* _PROBLEM TO SOLVE_: Collect the lines of the entries where "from" shows up.

* _RECORDS FOR PROCESSING_:

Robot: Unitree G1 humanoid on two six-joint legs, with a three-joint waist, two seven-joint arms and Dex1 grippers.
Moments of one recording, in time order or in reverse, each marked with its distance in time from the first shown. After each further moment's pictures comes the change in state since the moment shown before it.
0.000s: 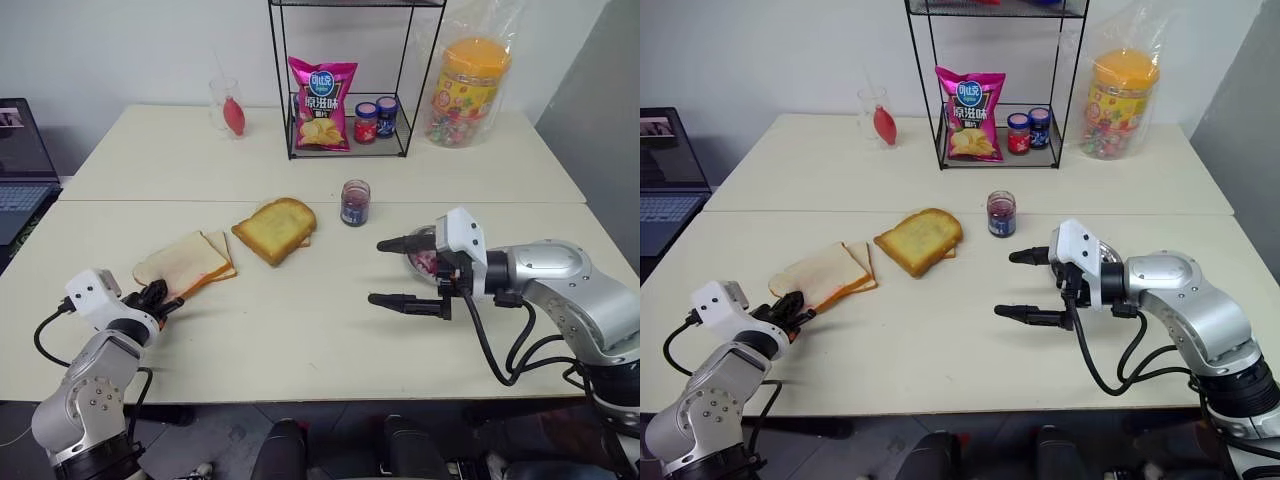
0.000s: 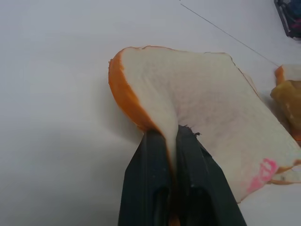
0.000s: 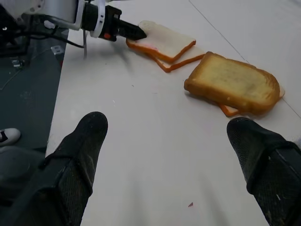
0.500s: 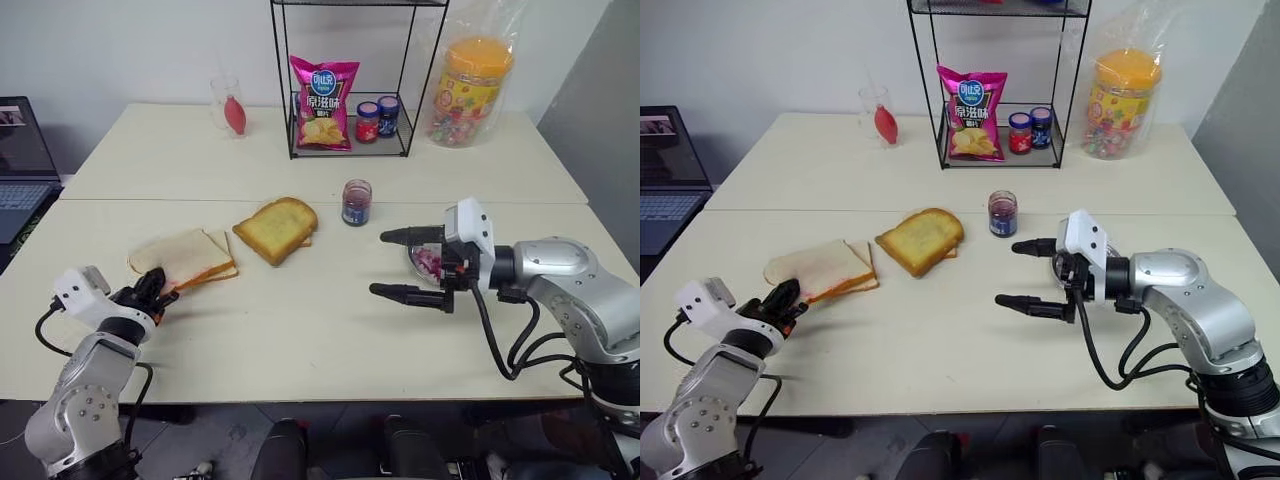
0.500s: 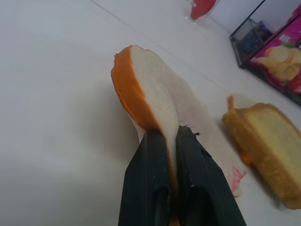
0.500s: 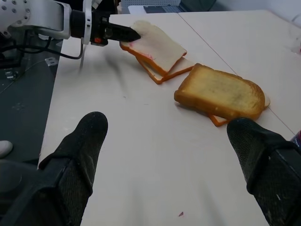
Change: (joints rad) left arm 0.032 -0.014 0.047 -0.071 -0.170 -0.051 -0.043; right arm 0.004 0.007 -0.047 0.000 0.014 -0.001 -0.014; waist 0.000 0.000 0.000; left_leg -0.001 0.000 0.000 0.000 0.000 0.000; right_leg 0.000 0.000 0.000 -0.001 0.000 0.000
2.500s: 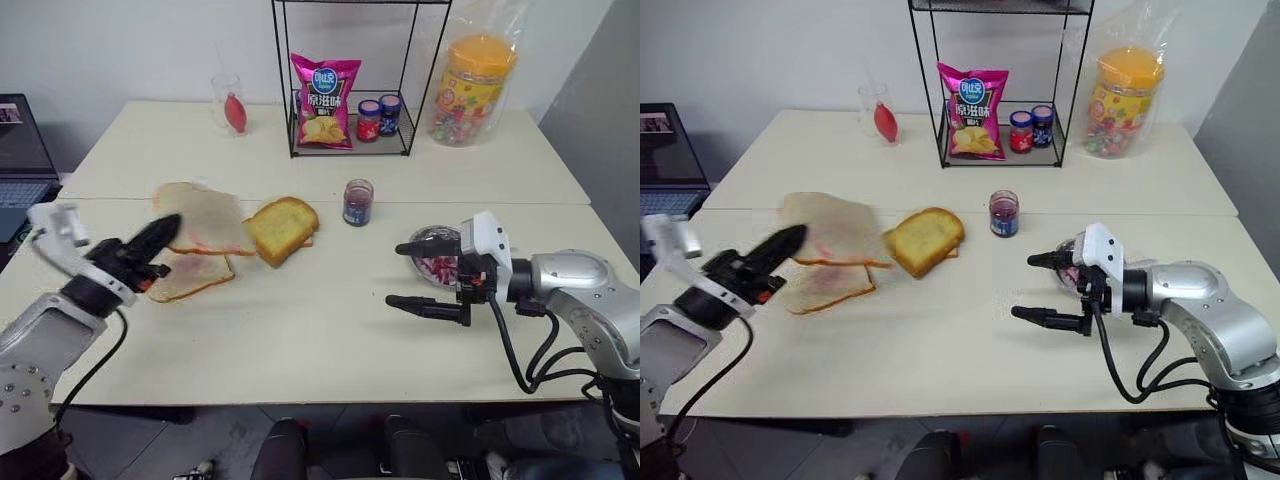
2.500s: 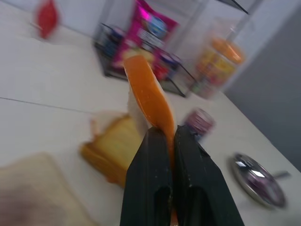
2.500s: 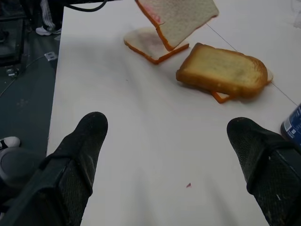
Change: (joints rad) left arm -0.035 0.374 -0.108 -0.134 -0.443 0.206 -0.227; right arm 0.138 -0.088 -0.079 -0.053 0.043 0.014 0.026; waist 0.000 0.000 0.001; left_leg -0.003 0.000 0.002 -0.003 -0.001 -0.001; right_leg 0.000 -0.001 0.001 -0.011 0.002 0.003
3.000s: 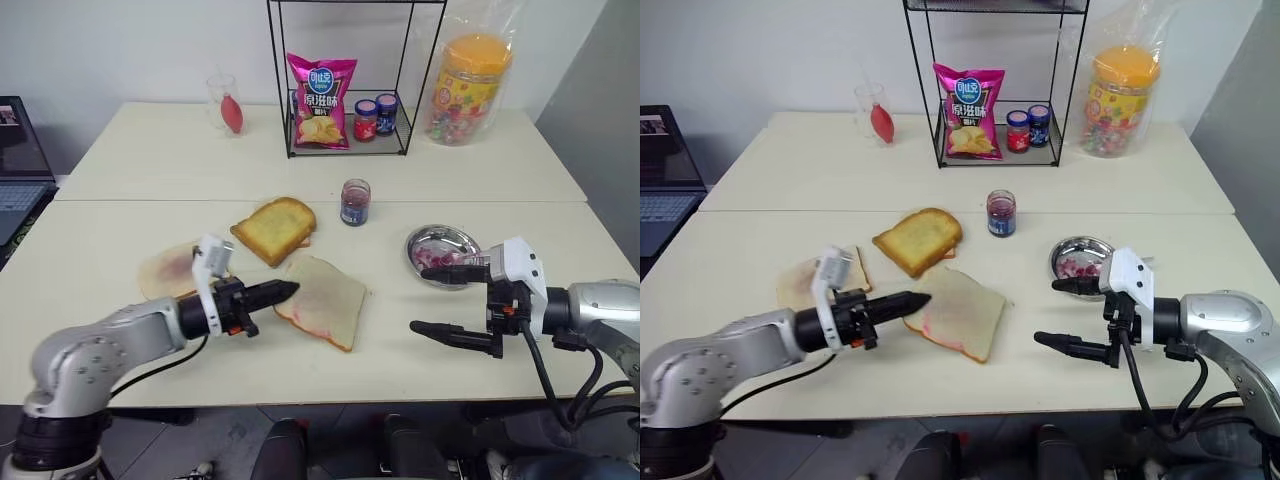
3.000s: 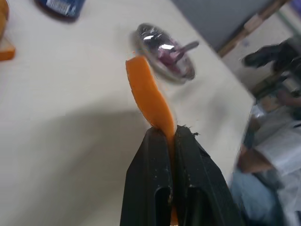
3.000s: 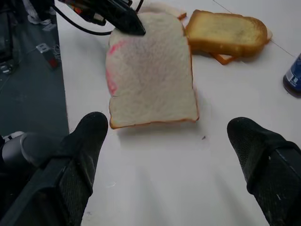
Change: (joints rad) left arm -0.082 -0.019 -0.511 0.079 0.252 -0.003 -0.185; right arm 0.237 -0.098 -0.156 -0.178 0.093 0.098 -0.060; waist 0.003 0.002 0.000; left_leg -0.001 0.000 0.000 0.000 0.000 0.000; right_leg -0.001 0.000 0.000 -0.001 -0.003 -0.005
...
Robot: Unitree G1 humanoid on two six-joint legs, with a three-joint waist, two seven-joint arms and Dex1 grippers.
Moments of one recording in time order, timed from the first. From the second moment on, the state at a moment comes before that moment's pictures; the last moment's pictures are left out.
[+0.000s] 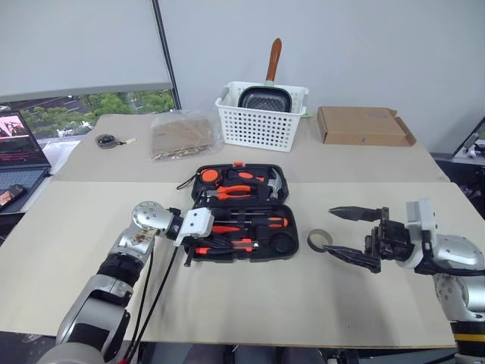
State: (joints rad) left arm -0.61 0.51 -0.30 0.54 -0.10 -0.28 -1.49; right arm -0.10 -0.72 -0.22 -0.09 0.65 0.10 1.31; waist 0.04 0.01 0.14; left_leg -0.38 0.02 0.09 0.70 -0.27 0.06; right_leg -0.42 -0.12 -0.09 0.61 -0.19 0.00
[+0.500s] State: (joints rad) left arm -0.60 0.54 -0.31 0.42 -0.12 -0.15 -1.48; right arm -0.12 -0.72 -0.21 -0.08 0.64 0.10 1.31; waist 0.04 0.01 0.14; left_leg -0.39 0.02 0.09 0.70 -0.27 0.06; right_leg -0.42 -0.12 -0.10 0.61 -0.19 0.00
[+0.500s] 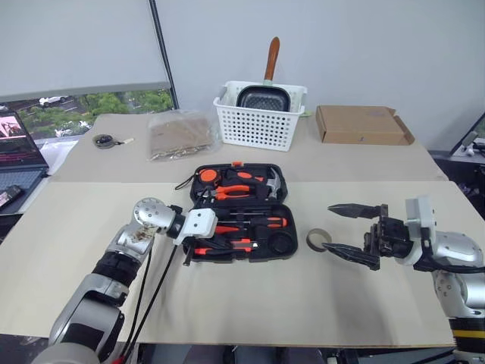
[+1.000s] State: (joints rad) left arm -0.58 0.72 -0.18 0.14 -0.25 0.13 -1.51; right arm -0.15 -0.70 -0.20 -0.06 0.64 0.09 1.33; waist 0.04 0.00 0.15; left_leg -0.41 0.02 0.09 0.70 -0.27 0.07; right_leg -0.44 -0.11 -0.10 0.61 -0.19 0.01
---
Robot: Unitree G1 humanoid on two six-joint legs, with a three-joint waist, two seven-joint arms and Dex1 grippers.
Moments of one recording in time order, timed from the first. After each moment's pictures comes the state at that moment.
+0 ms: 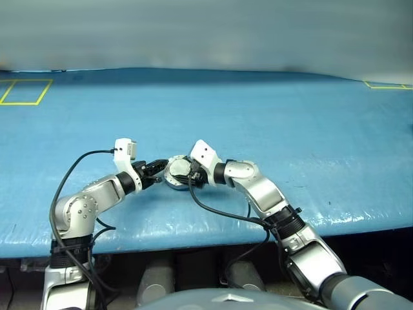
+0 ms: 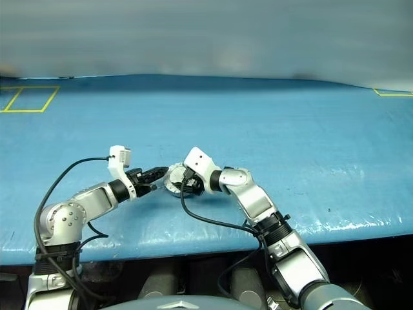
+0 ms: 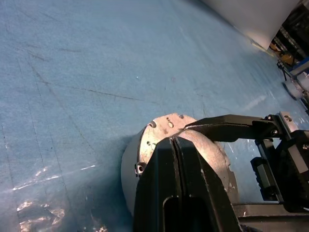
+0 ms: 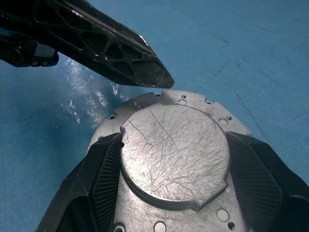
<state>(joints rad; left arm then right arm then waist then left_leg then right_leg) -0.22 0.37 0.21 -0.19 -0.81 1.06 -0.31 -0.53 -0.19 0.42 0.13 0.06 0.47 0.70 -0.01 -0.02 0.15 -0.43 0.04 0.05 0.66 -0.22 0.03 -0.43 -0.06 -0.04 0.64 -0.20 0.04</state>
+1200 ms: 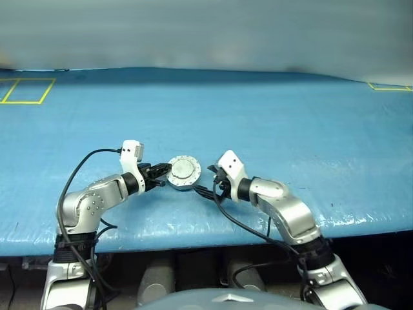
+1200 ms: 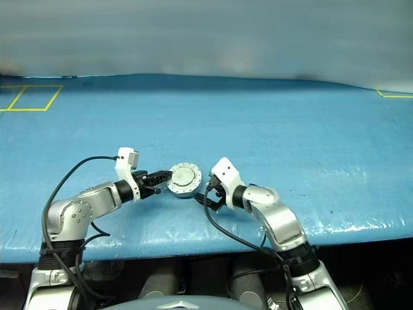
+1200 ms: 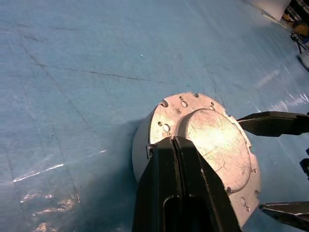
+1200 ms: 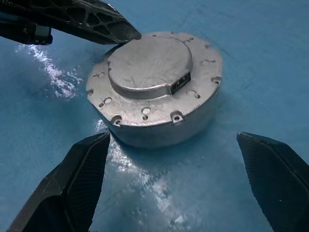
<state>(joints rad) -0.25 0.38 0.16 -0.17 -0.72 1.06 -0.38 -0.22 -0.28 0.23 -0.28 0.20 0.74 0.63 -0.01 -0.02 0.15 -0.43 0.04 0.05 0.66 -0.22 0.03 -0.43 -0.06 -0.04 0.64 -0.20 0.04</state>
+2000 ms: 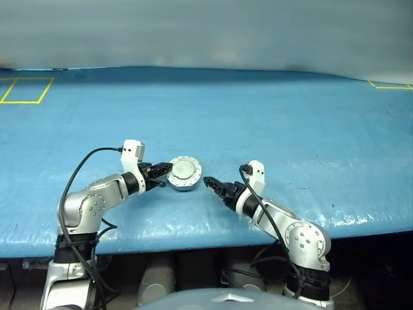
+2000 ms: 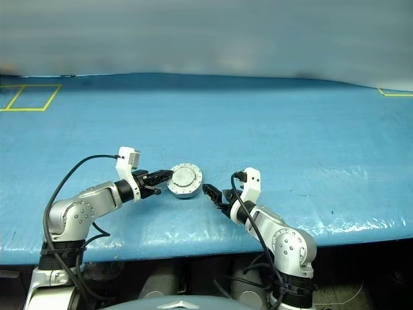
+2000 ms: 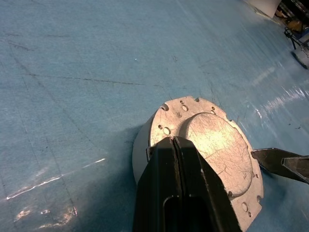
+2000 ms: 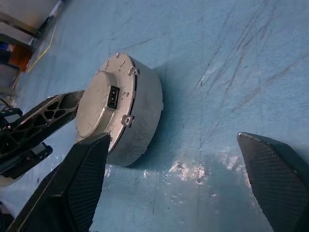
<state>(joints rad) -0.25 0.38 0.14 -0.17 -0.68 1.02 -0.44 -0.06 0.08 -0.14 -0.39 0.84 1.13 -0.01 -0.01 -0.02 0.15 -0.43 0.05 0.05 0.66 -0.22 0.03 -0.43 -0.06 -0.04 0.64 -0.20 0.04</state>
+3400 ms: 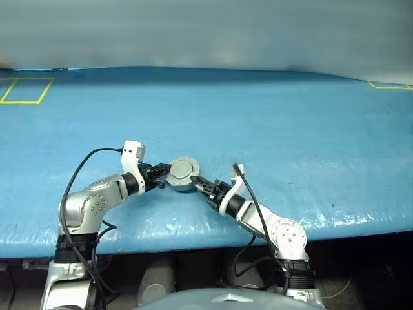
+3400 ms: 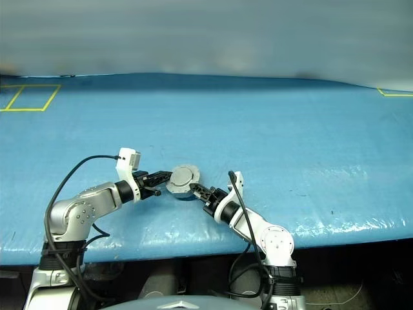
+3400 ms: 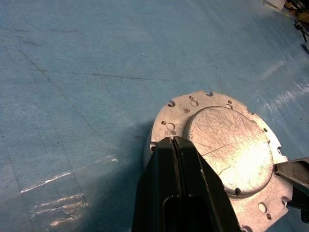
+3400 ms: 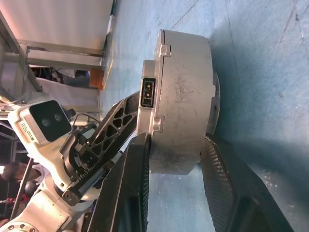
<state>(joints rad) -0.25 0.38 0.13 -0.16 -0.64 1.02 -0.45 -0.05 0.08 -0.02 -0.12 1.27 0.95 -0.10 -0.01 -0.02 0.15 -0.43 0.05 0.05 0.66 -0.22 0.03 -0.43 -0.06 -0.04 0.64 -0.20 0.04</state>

* _ANSWER TO THIS TASK_:
Moments of one recording, in time order or in reverse, each marked with its distance in time from the first shown. After each further moment's pictures comes the change in state since the moment shown before it.
Moments of one recording in time order, timed from the first. From the second moment on, the state at a moment comes before that moment's pictures; the last moment's pictures are left out.
Moments of one recording in time order, timed from the first. After each moment's pictures comes the state at that moment.

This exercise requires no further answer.